--- Your objective ---
All of the data must be output exactly, with every picture left out.
______
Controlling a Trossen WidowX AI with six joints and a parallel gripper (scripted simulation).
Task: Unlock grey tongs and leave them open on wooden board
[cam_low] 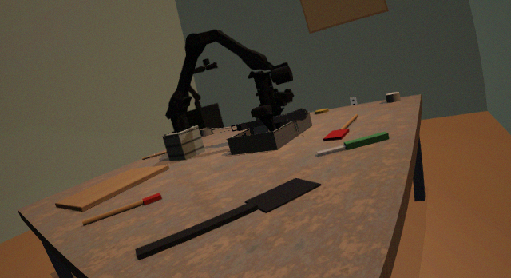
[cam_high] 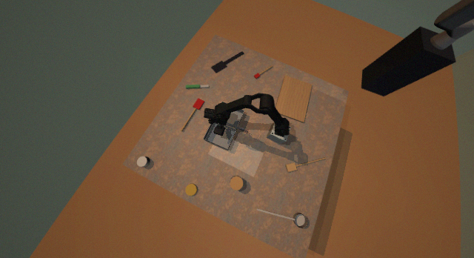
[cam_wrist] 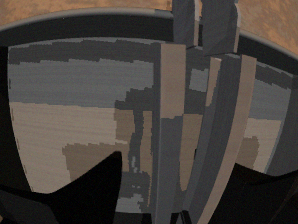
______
--- Expected answer ---
Controlling a Trossen WidowX AI with six joints and a parallel gripper (scripted simulation).
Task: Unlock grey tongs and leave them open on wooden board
[cam_low] 
[cam_high] 
[cam_wrist] 

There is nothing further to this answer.